EXCERPTED RECORDS below:
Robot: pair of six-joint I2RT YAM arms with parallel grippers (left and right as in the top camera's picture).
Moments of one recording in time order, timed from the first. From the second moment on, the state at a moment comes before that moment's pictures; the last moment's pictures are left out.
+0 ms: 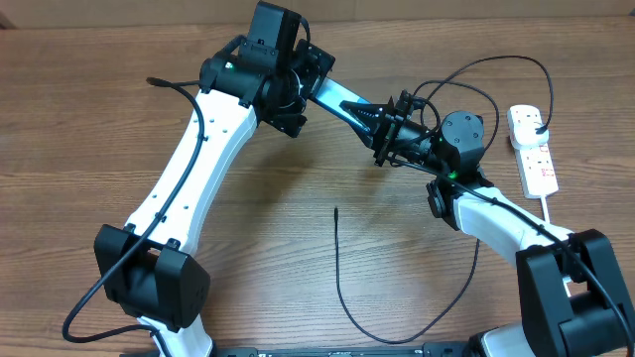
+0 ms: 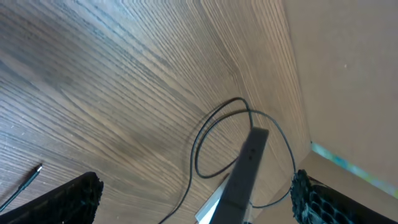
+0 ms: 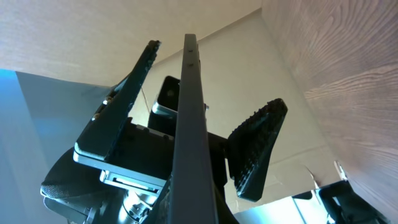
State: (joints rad) left arm -0.38 1.88 1.85 -0.91 0.21 -1.41; right arm 0.28 1.66 0.78 0.93 -0.79 2.09
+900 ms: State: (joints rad) left arm -0.38 1.88 1.76 -0.70 0.32 -1.28; right arm 0.28 1.66 0.78 0.92 -0.76 2.09
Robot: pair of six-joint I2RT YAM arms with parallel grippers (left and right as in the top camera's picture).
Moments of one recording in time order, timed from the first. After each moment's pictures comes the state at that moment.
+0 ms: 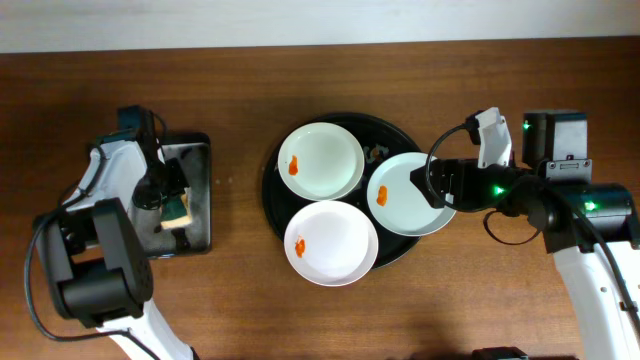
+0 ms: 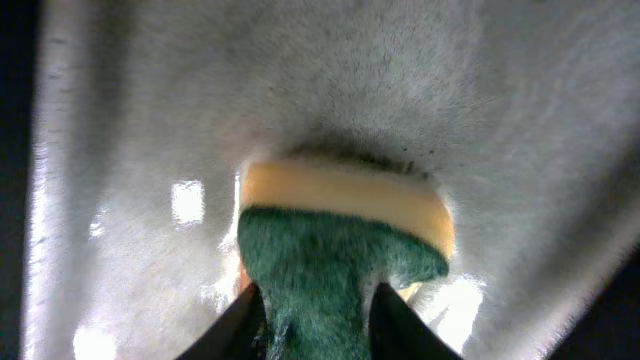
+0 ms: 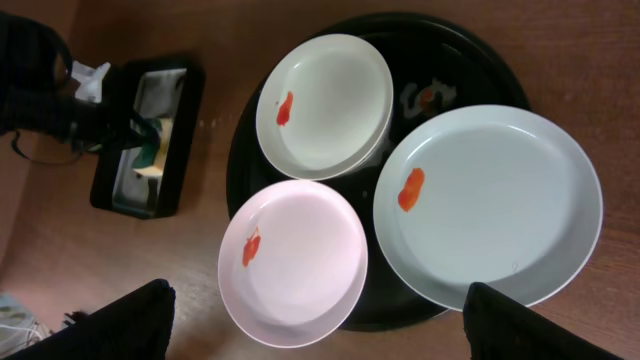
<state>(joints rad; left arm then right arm) 0.20 1.99 1.36 -0.84 -0.06 -0.23 0.04 1.21 1.31 -1.04 -0.51 0.11</state>
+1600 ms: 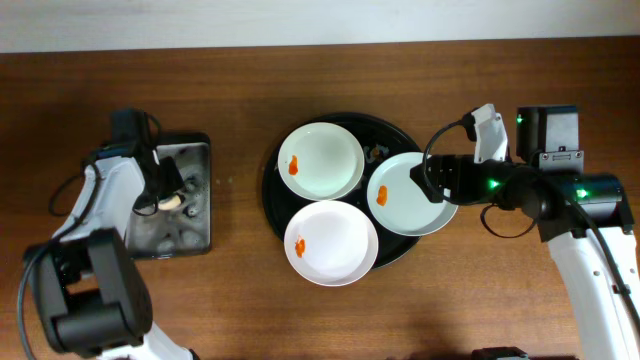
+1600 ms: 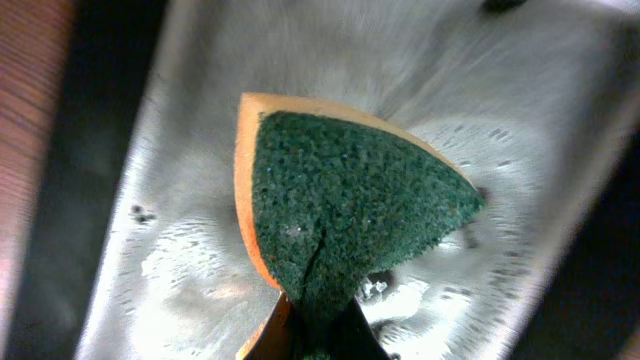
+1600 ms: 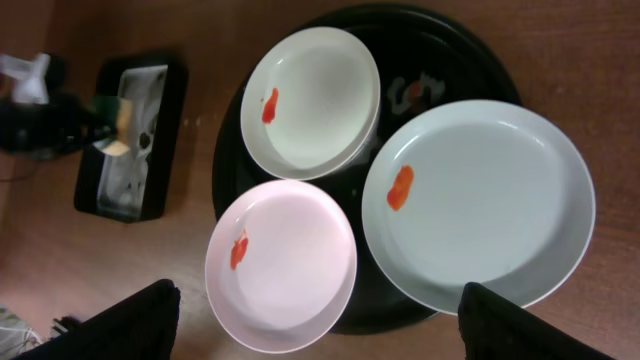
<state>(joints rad) 0.19 1.83 1.24 -0.72 -0.11 -0.22 0.04 1.26 1.31 -1.03 -0.49 0.11</state>
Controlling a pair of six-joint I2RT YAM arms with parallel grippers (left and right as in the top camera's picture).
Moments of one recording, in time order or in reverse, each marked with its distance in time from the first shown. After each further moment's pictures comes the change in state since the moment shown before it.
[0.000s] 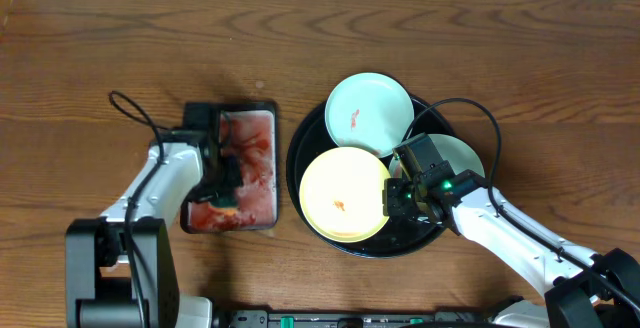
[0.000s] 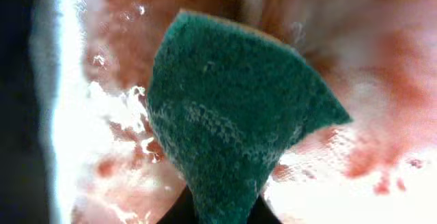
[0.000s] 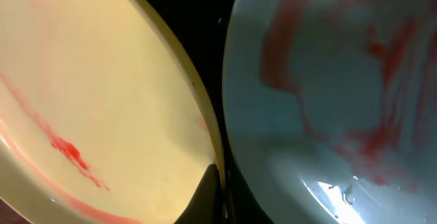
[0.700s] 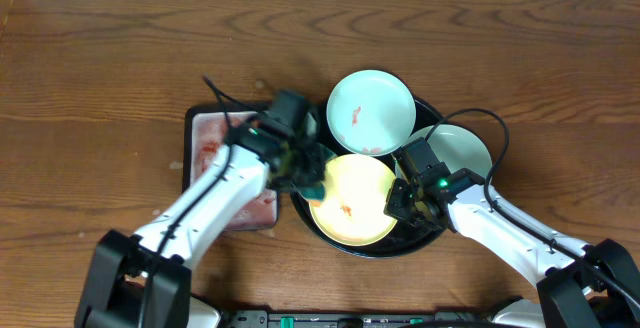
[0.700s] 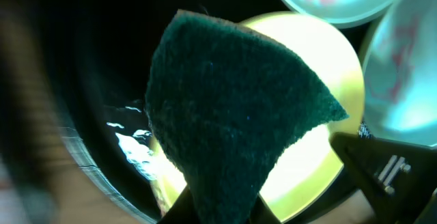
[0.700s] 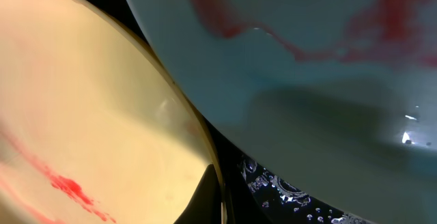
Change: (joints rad) left arm -0.471 -0.043 0.122 0.071 0.312 -0.259; right arm 0.000 0.037 0.005 -0.078 0.045 0.315
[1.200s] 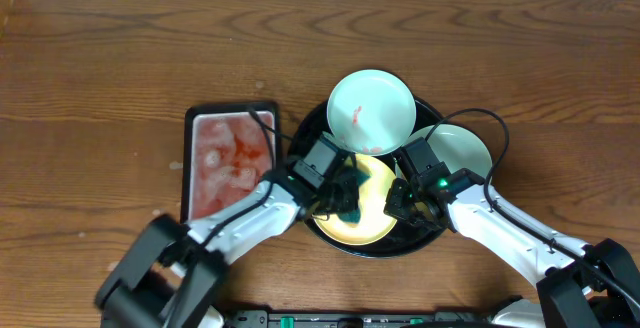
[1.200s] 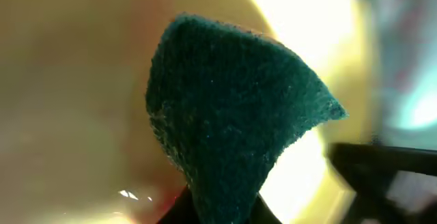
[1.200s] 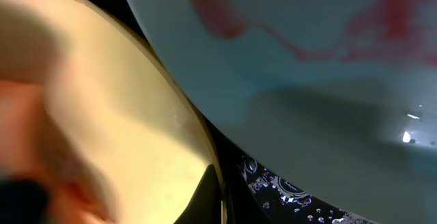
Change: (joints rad) left arm -0.200 0.072 -0.237 0.485 -0.015 -0.190; right arm 0.000 0.001 0.000 0.001 0.001 0.003
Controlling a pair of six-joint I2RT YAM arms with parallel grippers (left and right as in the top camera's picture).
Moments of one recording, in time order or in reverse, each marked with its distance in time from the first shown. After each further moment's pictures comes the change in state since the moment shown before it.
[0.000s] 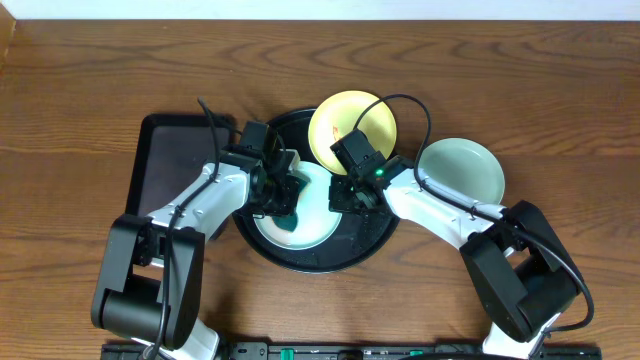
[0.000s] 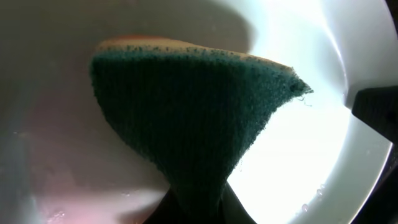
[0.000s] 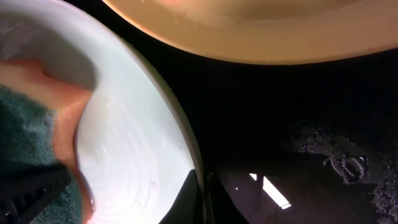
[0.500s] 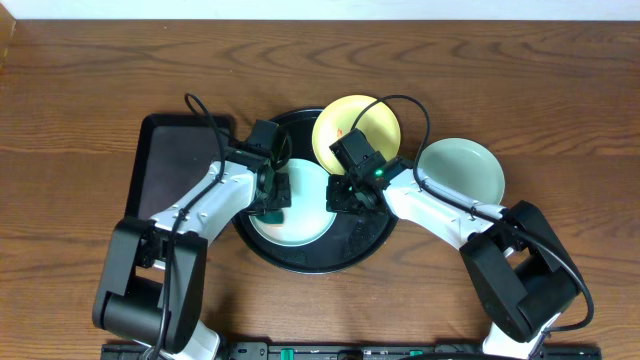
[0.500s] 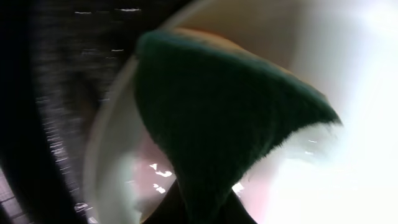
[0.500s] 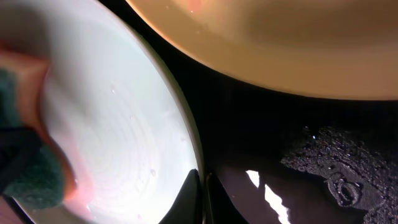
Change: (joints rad) left arm -0.036 -0.010 0.037 -0.059 -0.355 -0.323; right arm 0.000 0.000 0.000 0.013 -0.027 0.000
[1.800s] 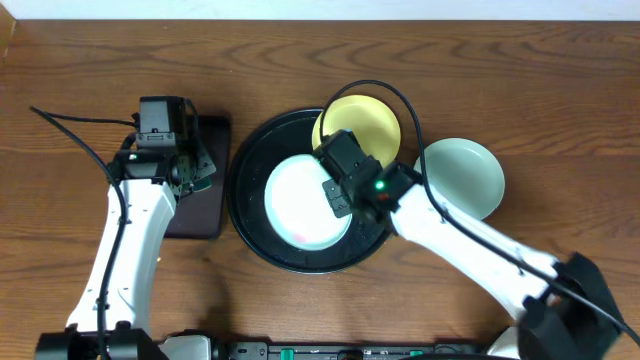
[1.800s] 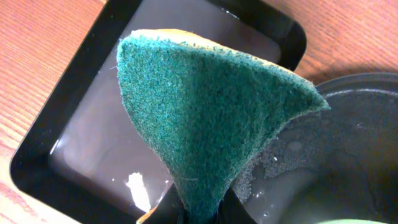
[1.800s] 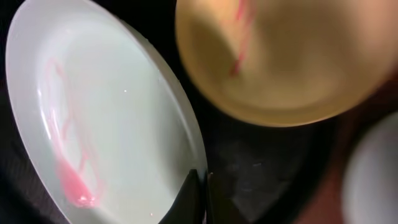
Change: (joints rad) left arm 0.343 -0.317 0.094 -0.113 -0.130 -0.028; right arm 0.135 -0.222 0.099 -0.227 0.417 -0.420
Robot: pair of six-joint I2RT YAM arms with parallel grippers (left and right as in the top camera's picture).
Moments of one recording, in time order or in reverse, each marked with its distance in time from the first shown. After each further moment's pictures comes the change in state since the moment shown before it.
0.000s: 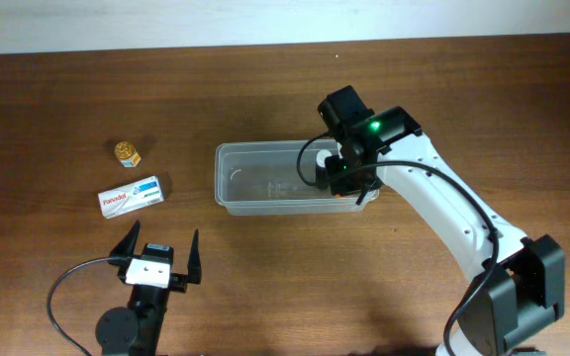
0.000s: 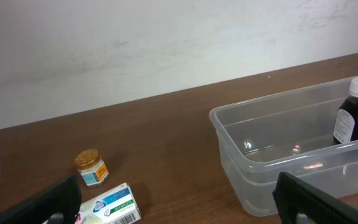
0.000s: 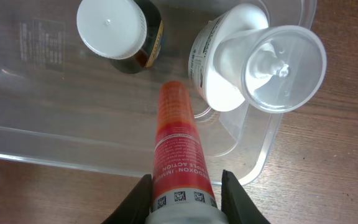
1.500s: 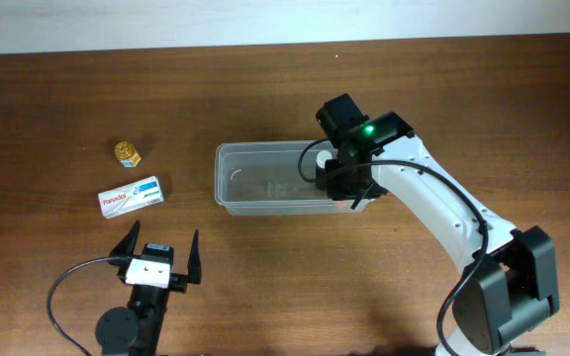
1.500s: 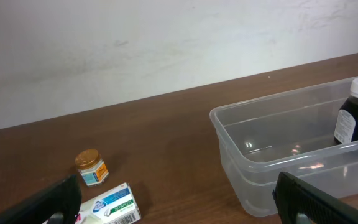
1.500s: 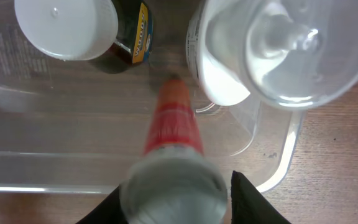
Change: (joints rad) left arm 0.000 0.000 0.000 0.000 0.000 0.000; right arm 0.000 0.024 -0.051 0.031 -0.022 0.157
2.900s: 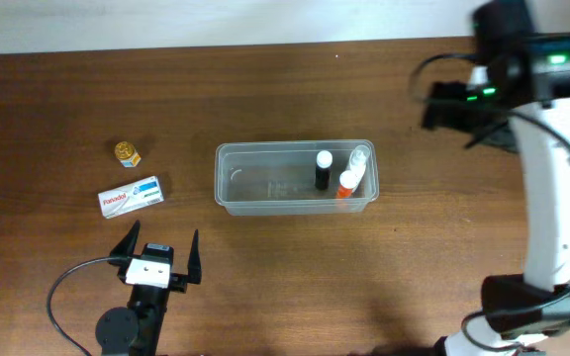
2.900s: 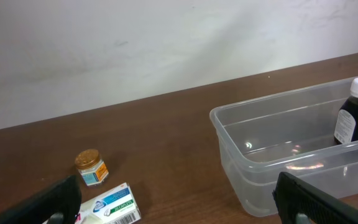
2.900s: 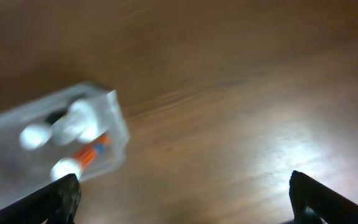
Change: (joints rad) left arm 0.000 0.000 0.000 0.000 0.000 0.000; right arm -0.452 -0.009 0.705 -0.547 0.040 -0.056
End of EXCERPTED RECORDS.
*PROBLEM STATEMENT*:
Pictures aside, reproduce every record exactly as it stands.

*EXERCISE RESULT*:
Robot: pair of six-joint I2RT YAM arms with parallel grippers (left and right as in the top camera's picture).
Moments of one recording in time order, timed from the first. From the second moment on, the state at a moment comes before that moment's pictures; the last moment's pictures are left out.
+0 ms: 
+0 ms: 
+0 ms: 
State: (joints rad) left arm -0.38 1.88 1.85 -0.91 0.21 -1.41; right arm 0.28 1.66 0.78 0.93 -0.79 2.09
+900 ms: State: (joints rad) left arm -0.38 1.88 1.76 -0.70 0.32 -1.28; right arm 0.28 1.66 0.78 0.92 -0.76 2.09
Robot: pair of six-joint I2RT YAM arms with parallel grippers (left and right as in the top camera's picture).
Moments of one recording in time order, timed from the first. After each moment's pictures comes the state at that moment.
+0 ms: 
+0 ms: 
+0 ms: 
<state>(joints rad; left arm then right arm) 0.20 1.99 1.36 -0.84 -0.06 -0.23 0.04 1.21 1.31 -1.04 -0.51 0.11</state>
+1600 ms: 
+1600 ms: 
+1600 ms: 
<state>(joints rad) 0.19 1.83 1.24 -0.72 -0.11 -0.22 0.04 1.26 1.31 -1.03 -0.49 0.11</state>
Controlling a pair of six-joint I2RT YAM arms with parallel grippers (left and right as in the top camera's picture).
Moments of one recording, in time order or in reverse, each marked with its distance in time from the first shown. After each further moment's pictures comes the change in state since the moment shown before it.
[0.000s] 
[0.000s] 
[0.000s] 
[0.700s] 
[0.700s] 
[0.700s] 
Change: (joints rad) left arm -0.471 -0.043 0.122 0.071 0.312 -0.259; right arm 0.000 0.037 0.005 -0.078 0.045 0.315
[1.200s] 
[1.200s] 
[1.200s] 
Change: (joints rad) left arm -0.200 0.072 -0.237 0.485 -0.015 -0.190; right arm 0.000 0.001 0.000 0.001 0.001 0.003
Controlling a pair of six-joint I2RT YAM arms with parallel grippers (left and right as in the top camera's picture).
Moments of one recording, in time order or in reverse, each marked with its distance in time from the first shown. After each further moment's pictures comes the change in state since the moment shown before it.
[0.000s] 
[0.000s] 
[0.000s] 
[0.500s] 
[0.500s] 
[0.500s] 
Change: (joints rad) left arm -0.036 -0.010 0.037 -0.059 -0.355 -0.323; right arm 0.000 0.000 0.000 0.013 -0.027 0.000
[1.800s] 
[1.800s] 
[1.800s] 
Change: (joints rad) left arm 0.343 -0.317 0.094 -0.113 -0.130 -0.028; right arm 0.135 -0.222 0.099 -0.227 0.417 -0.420
Robot: pair of six-joint I2RT YAM arms with parallel grippers (left and right as in the top camera's picture).
Moments of one recording, in time order or in reverse, each marked with its distance in time from the first shown. After each further moment's pictures comes the change in state since the moment shown before it.
0.000s: 
0.000s: 
0.000s: 
1.500s: 
1.500s: 
1.500s: 
Change: (joints rad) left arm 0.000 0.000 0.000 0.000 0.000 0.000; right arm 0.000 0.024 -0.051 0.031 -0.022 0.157
2.900s: 
2.900s: 
2.900s: 
Change: (joints rad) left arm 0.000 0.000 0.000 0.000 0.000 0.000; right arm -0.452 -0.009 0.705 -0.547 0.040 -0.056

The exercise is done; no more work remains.